The board was not persuaded.
“We want to get the lot coverage back to 25 percent, where it’s supposed to be,” Mr. McGuire said. “You built a balcony without a permit, and now you don’t want to do anything else with it.”
Mr. Schechter said a compliant second-story deck would be only 6 feet by 6 feet.
Mr. Downes agreed to entertain the board’s suggestions and be in touch with what they come up with.
The matter was adjourned.
On the heels of his contractor’s felony arrest in November, the owner of 8 Dartmouth Road has withdrawn his application to the Zoning Board of Appeals for a variance to allow a second-story deck that has already been mostly built to stay.
A stop-worker order was issued on June 10 for failure to obtain a building permit.
The owner, Joe Apprendi, had previously told the board that he believed he had a valid building permit for the project. It came out later that Building Inspector Thomas Preiato identified the permit as a forgery and informed Sag Harbor Village Police. On November 18, police charged the contractor, Benco Construction owner Patrick G. Bentivegna of Bohemia, with criminal possession of a forged instrument and said he had presented a building permit that was instead issued to a separate project on West Water Street.
The deck requires a variance because it is within 14 feet of the rear property line, where a 30-foot setback is required. At the board’s November meeting, Mr. McGuire said he is hesitant to set a precedent of granting setback relief of more than 50 percent.
At the December meeting, Mr. McGuire said the applicant asked that the application be withdrawn without prejudice — that means the application may be submitted again later. The board approved, unanimously.
The Zoning Board of Appeals signed off on variances for 71 Franklin Avenue, a property where a couple of missteps have led to delays for a family seeking to build a new home and move in quickly.

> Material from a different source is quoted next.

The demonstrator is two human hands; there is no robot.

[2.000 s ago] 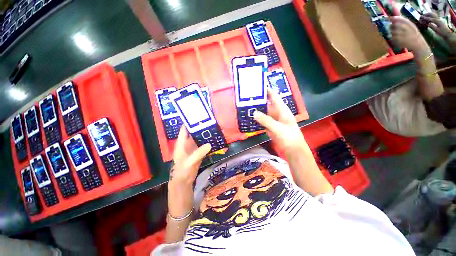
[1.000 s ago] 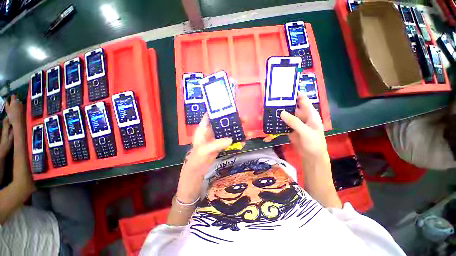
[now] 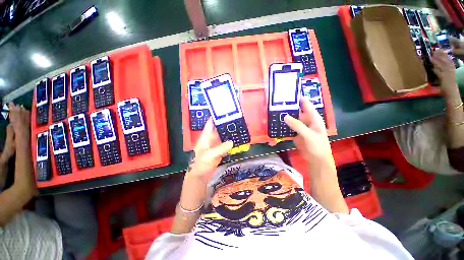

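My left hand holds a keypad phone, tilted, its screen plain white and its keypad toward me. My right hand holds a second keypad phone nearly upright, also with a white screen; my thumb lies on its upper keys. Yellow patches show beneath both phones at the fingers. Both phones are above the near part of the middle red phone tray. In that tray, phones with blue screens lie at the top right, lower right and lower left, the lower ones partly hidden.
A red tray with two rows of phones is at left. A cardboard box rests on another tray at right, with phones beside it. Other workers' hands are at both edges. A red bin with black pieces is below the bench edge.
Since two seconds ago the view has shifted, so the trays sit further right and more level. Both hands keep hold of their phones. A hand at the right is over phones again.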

The project previously had approval, but a couple of issues became apparent and a stop-work order was issued. It was also affected by the state shutdown of the construction industry in spring to slow the spread of COVID-19.
A house that was supposed to be partially razed was completely demolished instead, and a permitted pool house was built in the wrong spot, which brought it too close to the neighbor’s property.
Now, the pool house will be removed and rebuilt in the correct spot. The board also signed off on a 1,685-cubic-foot pyramid variance for the main dwelling — Mr. McGuire noted that a variance was previously issued for an even greater volume. “The variance that we already granted has been reduced,” he said.
The chairman added that the foundation for the erroneously placed pool house will be removed, and a screening and planting plan is in place.
The owners, Veronique Hubert and Clive Wood, agreed to remove that pool house as soon as possible — by April 1 — to assuage the concerns of the affected neighbors.
The board informally approved the application and instructed the board attorney to draft a formal approval.